Berdasarkan Undang-Undang Nomor 32 Tahun 2009 tentang Perlindungan dan Pengelolaan Lingkungan Hidup (PPLH), pelaku pembakaran hutan dapat dijerat dengan sanksi berat.
“Setiap orang yang melakukan pembukaan lahan dengan cara membakar dapat dipidana dengan pidana penjara paling singkat 3 tahun dan paling lama 10 tahun, serta denda paling sedikit 3 miliar rupiah dan paling banyak 10 miliar rupiah.”
Penegakan hukum ini adalah bagian vital dari strategi waspada Karhutla Kalbar. Aparat kepolisian dan TNI di Kalimantan Barat telah disiagakan untuk melakukan patroli rutin dan menindak tegas oknum yang tertangkap tangan melakukan pembakaran lahan.
Langkah Mitigasi Mandiri untuk Mendukung Waspada Karhutla Kalbar
Pemerintah tidak bisa bekerja sendiri. Peran serta masyarakat sangat dibutuhkan untuk menyukseskan gerakan waspada Karhutla Kalbar ini. Berikut adalah langkah-langkah praktis yang bisa Anda lakukan mulai hari ini:
1. Stop Membuka Lahan dengan Cara Membakar
Ini adalah poin terpenting. Meskipun dianggap murah dan cepat, metode ini sangat berbahaya di musim kering. Gunakan metode pembukaan lahan tanpa bakar (PLTB) yang lebih ramah lingkungan, misalnya dengan cara manual atau mekanis, dan memanfaatkan sisa tebangan untuk kompos.
2. Hindari Membakar Sampah Rumah Tangga
Di tengah suhu 35 derajat Celsius, api dari pembakaran sampah di pekarangan rumah bisa dengan mudah merambat ke lahan kosong di sebelahnya. Dukung waspada Karhutla Kalbar dengan mengelola sampah secara bijak (pilah, daur ulang, atau buang ke TPS).

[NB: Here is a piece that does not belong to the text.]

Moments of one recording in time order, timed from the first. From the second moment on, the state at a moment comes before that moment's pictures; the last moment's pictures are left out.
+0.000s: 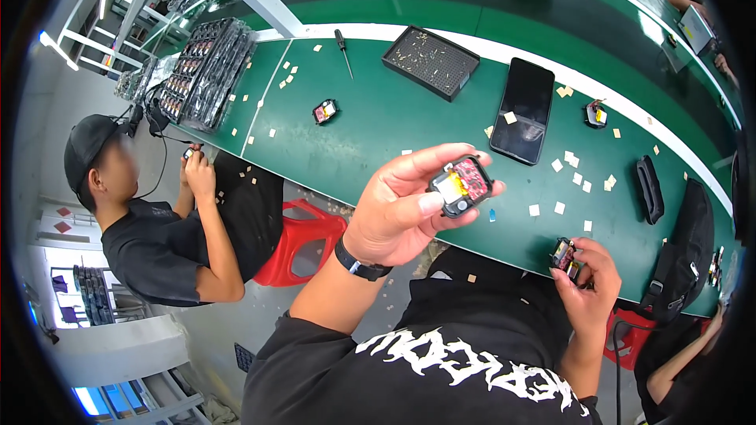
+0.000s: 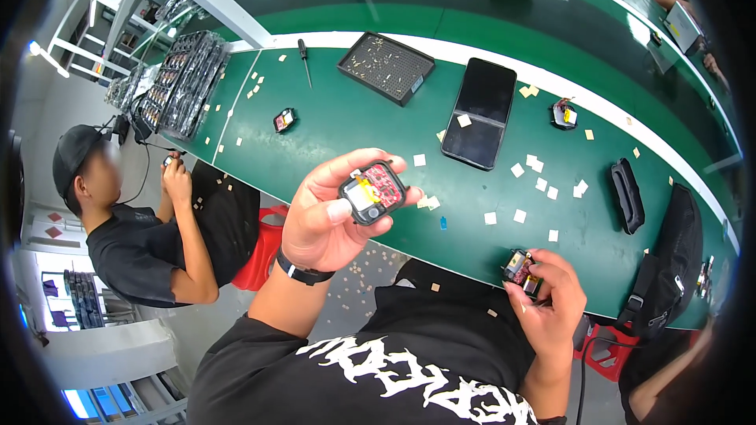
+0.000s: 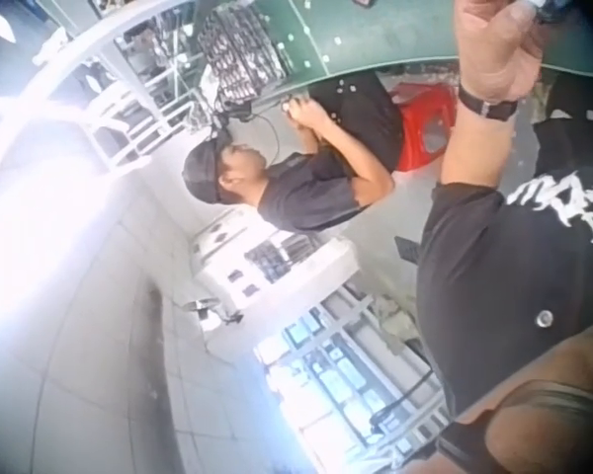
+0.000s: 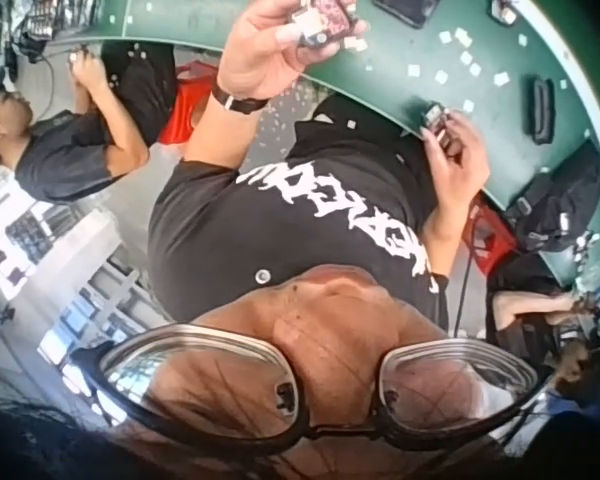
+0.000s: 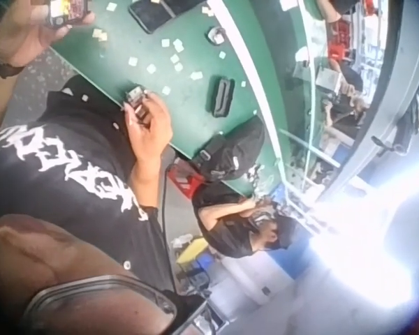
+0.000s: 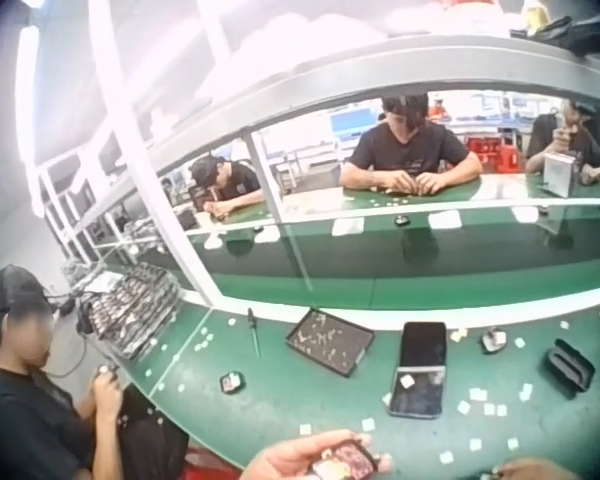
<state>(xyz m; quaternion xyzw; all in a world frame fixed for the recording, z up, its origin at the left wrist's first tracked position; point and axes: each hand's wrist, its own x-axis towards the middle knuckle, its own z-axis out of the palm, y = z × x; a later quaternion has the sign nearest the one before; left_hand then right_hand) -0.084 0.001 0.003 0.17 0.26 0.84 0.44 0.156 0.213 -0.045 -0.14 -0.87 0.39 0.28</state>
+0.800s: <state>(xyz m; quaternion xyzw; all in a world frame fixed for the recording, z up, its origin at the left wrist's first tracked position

3. Laporkan Titik Api Segera
Jika Anda melihat kepulan asap atau api kecil, jangan menunggu membesar. Segera laporkan ke aparat desa, Babinsa, Bhabinkamtibmas, atau Manggala Agni setempat. Kecepatan pelaporan adalah kunci keberhasilan waspada Karhutla Kalbar.
4. Jaga Sumber Air
Pastikan embung atau kanal di sekitar kebun tetap memiliki cadangan air. Sekat kanal (canal blocking) di lahan gambut harus diperiksa fungsinya untuk menjaga kelembapan tanah gambut agar tidak mudah terbakar.
Situasi per 26 Januari 2026 menuntut kita semua untuk meningkatkan kewaspadaan. Status waspada Karhutla Kalbar bukan sekadar slogan, melainkan panggilan aksi bagi seluruh elemen masyarakat di Kalimantan Barat.
Dengan suhu udara yang mencapai 35 derajat Celsius dan puluhan titik panas yang sudah terdeteksi di Kubu Raya, Mempawah, hingga Landak, risiko bencana asap sudah di depan mata. Mari kita dukung upaya BMKG dan pemerintah daerah dengan tidak melakukan pembakaran sekecil apapun.
Jaga kesehatan keluarga Anda, pantau terus informasi cuaca, dan jadilah bagian dari solusi untuk menjaga Langit Kalimantan Barat tetap biru. Ingat, waspada Karhutla Kalbar adalah tanggung jawab kita bersama.
Untuk informasi kesehatan terkait dampak asap, Anda bisa merujuk pada panduan dari Kementerian Kesehatan RI.